Limitations and Connections
Dec 19, 1994 03:21 PM
by MURRAY
This is to Arthur, with reference to Doreen as well:
Arthur writes:
> Thank you for your encouragement, and acknowledgement that my
> hermenuetics of suspicion can sometimes be a safeguard against
> gullibility. I only hope that I can be truely open when I need to be.
Me, too. This is where the inner faculty of discrimination
can play a part.
> I like anyone am afraid of the magnitude of the universe and the
> limited nature of human consciousness.
The limitation of human consciousness has been borne in on
me very intensely at certain times in my life, such as after
my first wife died. My mind seemed such a small dark place,
then. The comfort offered by theosophical teachings on life
after death etc was tempered by the realisation that, for
me, at the intellectual level, they were mostly second-hand
knowledge. I wasn't going to sink my intellectual integrity
by denying this, even though it was painful.
I don't feel the same way now because time has worked a
magic of letting go, and trusting, to some extent. The
universe has this amazing depth and richness on any scale
you look, from the speck of dust to the galaxy. Staggering,
and you're part of it. So my little conscious mind still
feels little, but somehow there's a sense that the rest of
"me" is connected outwards in a sea of light.
> I once told a Christian friend that i in a way envied his
> certainty. I compared our levels of certainty to a wall and a
> thin onions skin. Mine was the onion skin.

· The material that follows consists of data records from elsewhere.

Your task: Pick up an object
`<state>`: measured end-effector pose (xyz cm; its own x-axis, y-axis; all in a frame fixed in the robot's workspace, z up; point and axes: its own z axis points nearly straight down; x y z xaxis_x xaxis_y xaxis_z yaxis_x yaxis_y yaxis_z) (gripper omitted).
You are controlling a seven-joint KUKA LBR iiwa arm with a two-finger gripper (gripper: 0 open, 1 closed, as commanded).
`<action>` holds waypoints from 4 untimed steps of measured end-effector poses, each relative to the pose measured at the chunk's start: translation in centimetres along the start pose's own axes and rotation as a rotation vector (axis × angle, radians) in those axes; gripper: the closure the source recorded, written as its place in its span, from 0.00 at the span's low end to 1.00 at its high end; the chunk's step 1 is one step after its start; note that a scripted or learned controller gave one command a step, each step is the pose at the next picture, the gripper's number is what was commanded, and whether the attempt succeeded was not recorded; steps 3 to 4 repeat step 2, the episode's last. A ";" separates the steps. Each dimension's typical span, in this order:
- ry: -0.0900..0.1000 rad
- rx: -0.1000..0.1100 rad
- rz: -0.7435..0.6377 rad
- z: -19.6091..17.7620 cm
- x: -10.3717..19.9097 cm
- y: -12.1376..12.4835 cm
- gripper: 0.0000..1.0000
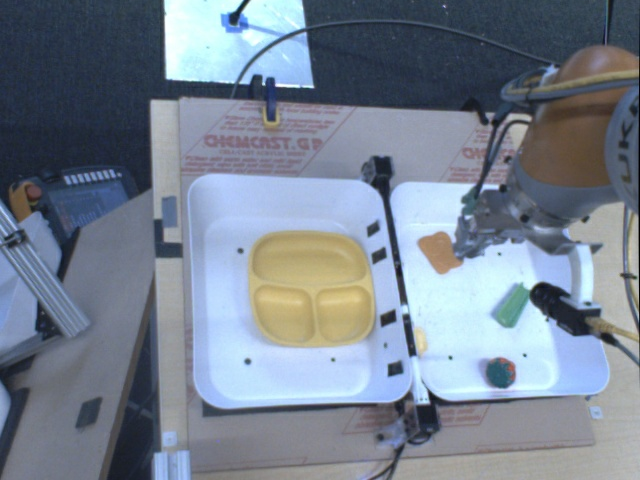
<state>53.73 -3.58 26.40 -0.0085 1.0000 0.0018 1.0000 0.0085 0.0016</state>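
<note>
White bins share my desk (170, 268); my claw (468, 246), its spread impossible to tell, hangs just right of the orange slab (437, 252).

You have two smooth white plastic bins (215, 298), a glossy yellow plastic tray (305, 288), and bare brown cardboard (330, 138) beneath.
</note>
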 end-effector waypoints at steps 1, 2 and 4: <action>0.001 0.001 -0.001 1.7 5.8 0.3 1.00; 0.001 0.001 -0.002 1.9 11.6 -0.2 1.00; 0.001 0.001 -0.002 1.9 11.6 -0.2 1.00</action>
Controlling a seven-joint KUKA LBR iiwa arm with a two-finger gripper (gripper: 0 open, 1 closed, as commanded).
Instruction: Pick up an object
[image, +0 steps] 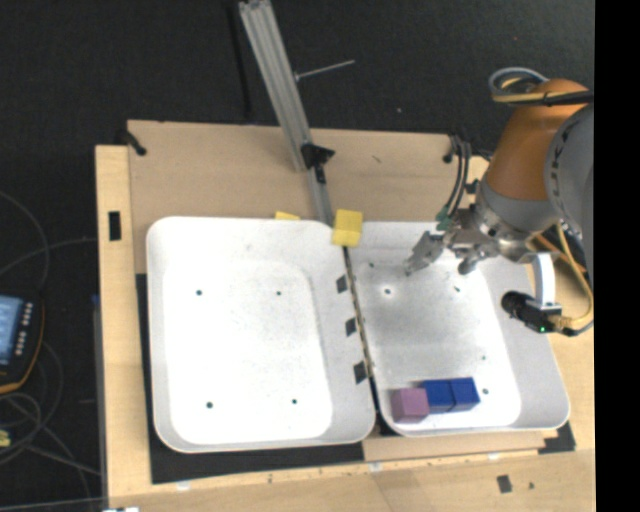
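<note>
Gripper (440, 256) hangs over the upper part of the right bin (520, 395), in the right half of the frame, at the end of the grey arm (525, 165) with its orange band. Its two fingers are spread apart, one tip pointing toward the left of the frame and the other lower and to the right, so the jaws stand open with nothing between them. The candidates for pick-up lie well apart from it: a purple block (409, 403) and a blue block (449, 394) sit touching side by side against the bottom wall of the right bin, purple on the left, blue on the right. From the jaws they lie straight down the frame, with the bare bin floor between. The blue piece looks wider than tall in the picture, its long axis running left to right along the bin wall; the purple one looks nearly square. In my judgement the coming move is a travel down the frame followed by a descent, and the closeness of the two blocks to each other and to the wall leaves little room for the fingers. A yellow block (346, 228) rests on the rim between the bins, at the top, left of the gripper. The left bin (170, 300) lies beyond it on the table (210, 165).
</note>
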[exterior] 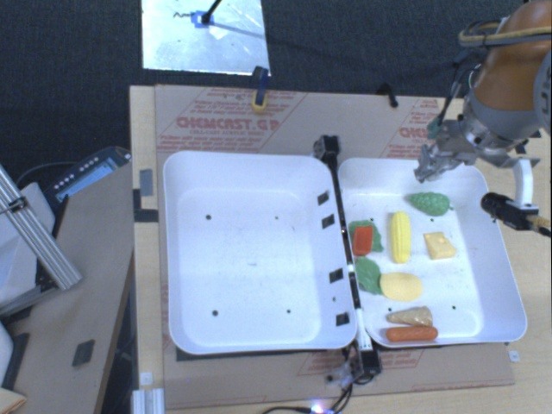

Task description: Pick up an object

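Note:
The right bin (pixel 496 257) holds several toy foods: a green leaf (pixel 429 203), a yellow corn cob (pixel 400 236), a yellow cheese wedge (pixel 440 246), a red piece (pixel 363 239) on a green one, another green piece (pixel 368 275), a pale yellow round piece (pixel 401 285), a tan piece (pixel 410 316) and an orange sausage (pixel 412 334). My gripper (pixel 429 169) hangs over the bin's far edge, just above and behind the green leaf. Nothing shows between its tips.
The left bin (pixel 250 248) lies beside the right one, joined by a black clip strip (pixel 338 231). Both rest on a cardboard sheet (pixel 233 119). A black fixture (pixel 509 210) juts in at the right bin's rim.

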`<state>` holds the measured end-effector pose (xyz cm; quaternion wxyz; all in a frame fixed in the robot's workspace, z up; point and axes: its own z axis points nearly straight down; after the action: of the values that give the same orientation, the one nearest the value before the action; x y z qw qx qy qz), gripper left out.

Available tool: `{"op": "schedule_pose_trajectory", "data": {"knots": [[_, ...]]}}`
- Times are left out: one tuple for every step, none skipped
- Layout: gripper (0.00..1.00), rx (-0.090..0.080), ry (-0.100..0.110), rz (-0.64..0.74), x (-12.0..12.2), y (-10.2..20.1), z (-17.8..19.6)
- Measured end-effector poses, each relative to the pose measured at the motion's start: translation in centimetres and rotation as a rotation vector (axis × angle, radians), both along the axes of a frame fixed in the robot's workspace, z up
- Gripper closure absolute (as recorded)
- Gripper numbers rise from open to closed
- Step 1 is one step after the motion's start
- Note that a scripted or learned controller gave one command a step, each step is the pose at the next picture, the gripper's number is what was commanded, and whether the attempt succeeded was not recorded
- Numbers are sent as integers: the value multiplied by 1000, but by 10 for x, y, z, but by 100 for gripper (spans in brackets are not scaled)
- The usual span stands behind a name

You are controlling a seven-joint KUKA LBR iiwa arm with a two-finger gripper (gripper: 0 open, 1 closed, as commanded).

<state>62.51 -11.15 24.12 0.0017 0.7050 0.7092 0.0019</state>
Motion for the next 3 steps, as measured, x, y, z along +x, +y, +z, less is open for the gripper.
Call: {"op": "schedule_pose_trajectory", "data": {"knots": [[100,0,12,-8,-46,-24,-71],[100,3,9,1,-29,22,-146],[100,-3,10,-12,-93,-44,-158]]}}
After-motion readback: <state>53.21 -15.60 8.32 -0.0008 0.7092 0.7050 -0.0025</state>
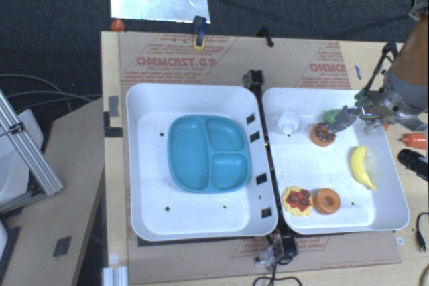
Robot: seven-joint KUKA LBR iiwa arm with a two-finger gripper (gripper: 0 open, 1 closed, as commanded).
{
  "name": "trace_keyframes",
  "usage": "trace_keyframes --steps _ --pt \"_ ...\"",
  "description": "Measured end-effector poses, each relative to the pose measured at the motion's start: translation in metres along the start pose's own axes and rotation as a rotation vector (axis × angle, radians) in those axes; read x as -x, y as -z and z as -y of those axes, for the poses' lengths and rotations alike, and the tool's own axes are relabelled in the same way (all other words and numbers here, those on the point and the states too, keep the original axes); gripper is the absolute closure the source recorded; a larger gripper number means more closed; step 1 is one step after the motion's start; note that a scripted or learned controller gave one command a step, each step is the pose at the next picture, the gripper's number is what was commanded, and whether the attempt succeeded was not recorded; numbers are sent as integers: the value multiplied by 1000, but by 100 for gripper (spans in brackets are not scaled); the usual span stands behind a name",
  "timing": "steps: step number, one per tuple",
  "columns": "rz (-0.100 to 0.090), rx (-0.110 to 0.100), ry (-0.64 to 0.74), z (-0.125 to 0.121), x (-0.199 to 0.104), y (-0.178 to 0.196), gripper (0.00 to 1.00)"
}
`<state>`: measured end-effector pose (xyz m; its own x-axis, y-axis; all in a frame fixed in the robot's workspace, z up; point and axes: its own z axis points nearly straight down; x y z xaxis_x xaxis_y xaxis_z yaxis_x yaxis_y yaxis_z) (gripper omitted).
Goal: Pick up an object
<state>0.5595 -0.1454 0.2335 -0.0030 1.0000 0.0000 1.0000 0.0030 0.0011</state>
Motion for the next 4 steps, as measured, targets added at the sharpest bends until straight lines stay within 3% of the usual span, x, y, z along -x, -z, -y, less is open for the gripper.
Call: trace_keyframes --steps 1,2,3,4 --pt "0 1 5 -64 -5 -108 0" --pt "1 5 3 -63 -4 -91 100" --pt "1 4 3 -63 -4 -91 0" --pt "2 1 -3 -68 36 -150 0"
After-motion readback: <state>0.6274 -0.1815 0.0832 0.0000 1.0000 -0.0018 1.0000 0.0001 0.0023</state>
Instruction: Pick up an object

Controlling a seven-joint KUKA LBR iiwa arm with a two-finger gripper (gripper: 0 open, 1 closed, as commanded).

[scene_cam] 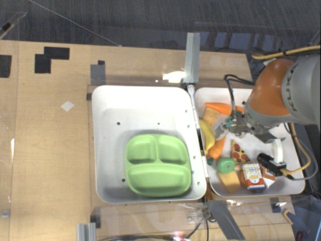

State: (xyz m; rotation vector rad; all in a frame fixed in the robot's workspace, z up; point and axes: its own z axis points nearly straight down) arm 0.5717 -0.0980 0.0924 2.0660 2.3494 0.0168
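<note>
My gripper (224,128) hangs low over the left half of the right bin (296,187), reaching in from the right under the grey arm with its orange band. Toy foods lie around it. A yellow banana (206,132) runs along the bin's left wall, just left of the gripper. An orange carrot (217,146) sits just below it. An orange wedge (218,107) and a tan piece (211,117) lie above it. No object is visibly between the fingers.
Lower in the right bin are a pizza slice (238,152), a green round piece (225,165), a tan block (230,181), a small carton (254,177) and a white bottle (277,149). The left bin (108,109) holds a green divided plate (158,164).
</note>
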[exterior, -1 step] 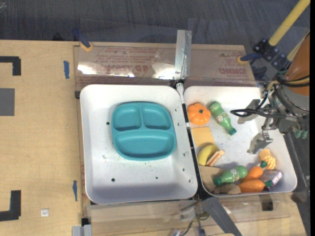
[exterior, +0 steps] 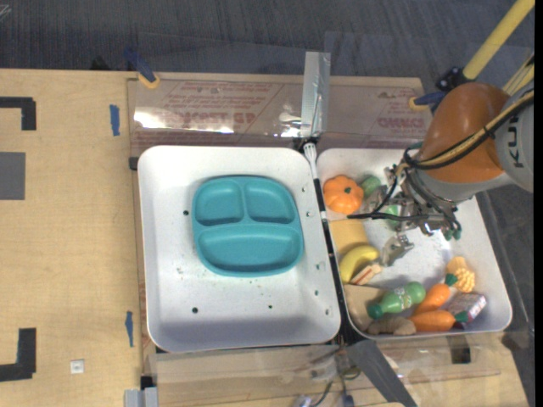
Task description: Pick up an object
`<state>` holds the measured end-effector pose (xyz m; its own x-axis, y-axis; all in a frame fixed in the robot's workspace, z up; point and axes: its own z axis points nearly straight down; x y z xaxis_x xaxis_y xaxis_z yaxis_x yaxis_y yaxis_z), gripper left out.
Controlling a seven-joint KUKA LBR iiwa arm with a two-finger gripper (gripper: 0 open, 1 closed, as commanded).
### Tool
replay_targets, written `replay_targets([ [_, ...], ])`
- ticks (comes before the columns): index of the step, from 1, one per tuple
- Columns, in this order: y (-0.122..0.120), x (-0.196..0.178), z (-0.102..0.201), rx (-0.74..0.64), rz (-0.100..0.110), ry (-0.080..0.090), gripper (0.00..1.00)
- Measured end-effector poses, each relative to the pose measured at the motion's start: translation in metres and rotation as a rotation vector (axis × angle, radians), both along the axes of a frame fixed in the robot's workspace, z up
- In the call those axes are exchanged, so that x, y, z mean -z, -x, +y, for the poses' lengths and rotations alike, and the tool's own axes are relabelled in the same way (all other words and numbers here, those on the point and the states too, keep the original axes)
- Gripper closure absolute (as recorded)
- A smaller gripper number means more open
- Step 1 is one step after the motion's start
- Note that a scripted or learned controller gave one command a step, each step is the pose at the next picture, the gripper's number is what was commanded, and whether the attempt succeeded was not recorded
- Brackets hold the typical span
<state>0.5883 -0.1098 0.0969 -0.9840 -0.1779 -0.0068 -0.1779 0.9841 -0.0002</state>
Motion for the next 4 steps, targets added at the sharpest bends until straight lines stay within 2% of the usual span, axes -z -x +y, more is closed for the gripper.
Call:
replay_targets([
  [1,-0.029,0.008,-0.011,0.132,-0.006,0.000,0.00],
  [2,-0.053,0.008,0.003,0.188,-0.006,0.001,0.00],
  [3,0.013,0.008,-0.045,0.257,-0.004,0.002,0.00],
  [4,-0.058,0.008,0.008,0.246,-0.005,-0.001,0.00],
])
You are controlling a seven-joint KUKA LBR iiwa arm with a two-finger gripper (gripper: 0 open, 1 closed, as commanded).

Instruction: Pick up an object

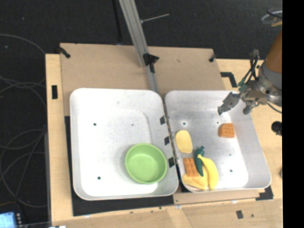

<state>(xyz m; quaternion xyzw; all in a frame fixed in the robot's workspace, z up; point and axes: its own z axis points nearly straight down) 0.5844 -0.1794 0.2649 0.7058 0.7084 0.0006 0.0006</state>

Some of my contacts with self-declared Christians have been
interesting warm discussions, and others have been rather
bruising, head-butting exercises. Educational, in
retrospect.
Some kinds of certainty are like an eggshell. Breaking out
of the egg is scary and full of uncertainty, but it's the
prelude to a whole new phase of life. And there's probably
a series of eggshells that we break out of, one by one.
I have Doreen's piece in mind, here, too. She wrote:
> ... He had a book with him on some aspect of Christianity (can't
> remember the book), and we had this wonderful discussion
> involving his Christian point-of-view and on my theosophical
> point-of-view. It was a nonthreatening and stimulating exchange
> and I remember thinking how glad I was that neither one of us got
> bent out of shape, but clearly respected each other's views.
>
> While I was explaining to him about the theosophical concept of
> not acknowledging an anthropomorphic divinity and how we must
> take responsibility for our thoughts and actions, he became
> visibly distressed. He genuinely felt that my outlook on life
> was so hopeless because of not "putting it in God's hands," so to
> speak. Hopeless was the description he used, utterly hopeless.
I believe you can relate the two views here, something like
this:
The ideal theosophist, or sky-walker, or anything else you
want to call them, combines self-determination with trust
and a deep sense of grounding in the divine. So they take
responsibility AND put things in God's hands at the same
time. No wonder it sounds confusing on the face of it. The
neat trick is to do them each in the right area of life, in
the right way.
The phrase "a personal God" was probably in the back of the
Christian's mind, conflicting with the "no anthopomorphic
divinity" idea. The word "personal" means one bunch of
things to a Christian, and a pretty different bunch to a
theosophist. The gap can be bridged with to some extent by
the idea that the universal ground of being includes and
supports every manifestation of being-hood we can
experience. There is also the concept of the Logos, the
manifested creative principle/being/process/energy/what else
can we call it? So we have a relationship to this, even
though it is nothing like as limited as an individual human
being. Christian's often emphasise the reality of their
relationship to God.
There are other areas where the best you can do is agree to
differ.
With an anatomy of divinity more complex than most, we have
a challenge to communicate it, at the best of times!